**BRIEF:** Filter the data for "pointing" and copy matching lines.

BEGIN EXERCISE DATA

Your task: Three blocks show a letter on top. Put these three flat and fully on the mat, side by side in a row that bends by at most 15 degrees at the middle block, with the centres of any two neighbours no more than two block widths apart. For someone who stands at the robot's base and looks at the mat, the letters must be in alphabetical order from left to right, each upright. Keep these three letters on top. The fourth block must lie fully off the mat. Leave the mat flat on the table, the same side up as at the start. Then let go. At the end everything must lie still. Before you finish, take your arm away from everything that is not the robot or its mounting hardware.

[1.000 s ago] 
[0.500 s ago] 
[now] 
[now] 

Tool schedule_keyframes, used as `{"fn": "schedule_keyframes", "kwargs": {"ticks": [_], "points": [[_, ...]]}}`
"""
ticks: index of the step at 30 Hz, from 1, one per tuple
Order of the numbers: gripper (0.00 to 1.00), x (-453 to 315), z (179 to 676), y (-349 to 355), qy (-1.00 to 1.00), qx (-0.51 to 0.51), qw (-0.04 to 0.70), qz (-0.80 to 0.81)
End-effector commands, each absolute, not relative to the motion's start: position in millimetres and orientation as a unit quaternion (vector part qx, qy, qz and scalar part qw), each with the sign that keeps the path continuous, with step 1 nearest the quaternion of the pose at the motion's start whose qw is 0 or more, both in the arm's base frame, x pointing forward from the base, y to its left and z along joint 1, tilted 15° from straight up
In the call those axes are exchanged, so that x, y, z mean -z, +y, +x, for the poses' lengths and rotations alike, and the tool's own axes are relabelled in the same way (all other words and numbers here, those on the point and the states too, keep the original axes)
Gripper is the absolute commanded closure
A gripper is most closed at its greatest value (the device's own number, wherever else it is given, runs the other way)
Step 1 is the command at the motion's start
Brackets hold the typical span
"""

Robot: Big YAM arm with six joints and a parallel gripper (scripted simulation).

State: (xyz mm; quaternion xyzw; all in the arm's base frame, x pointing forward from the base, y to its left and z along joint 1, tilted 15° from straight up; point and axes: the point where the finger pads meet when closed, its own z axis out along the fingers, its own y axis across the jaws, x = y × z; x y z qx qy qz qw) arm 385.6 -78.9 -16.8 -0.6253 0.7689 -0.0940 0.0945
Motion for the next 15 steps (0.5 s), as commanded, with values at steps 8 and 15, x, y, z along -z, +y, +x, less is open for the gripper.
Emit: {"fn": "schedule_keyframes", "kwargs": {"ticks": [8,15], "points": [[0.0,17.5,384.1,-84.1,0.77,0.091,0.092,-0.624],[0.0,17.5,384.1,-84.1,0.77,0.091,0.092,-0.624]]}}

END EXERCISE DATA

**EXERCISE SOLUTION:**
End-effector commands, each absolute, not relative to the motion's start: position in millimetres and orientation as a unit quaternion (vector part qx, qy, qz and scalar part qw), each with the sign that keeps the path continuous, with step 1 nearest the quaternion of the pose at the motion's start whose qw is 0 or more, both in the arm's base frame, x pointing forward from the base, y to its left and z along joint 1, tilted 15° from straight up
State: (xyz mm; quaternion xyzw; all in the arm's base frame, x pointing forward from the base, y to its left and z along joint 1, tilted 15° from straight up; point and axes: the point where the finger pads meet when closed, its own z axis out along the fingers, its own y axis across the jaws, x = y × z; x y z qx qy qz qw) arm 385.6 -78.9 -16.8 -0.6253 0.7689 -0.0940 0.0945

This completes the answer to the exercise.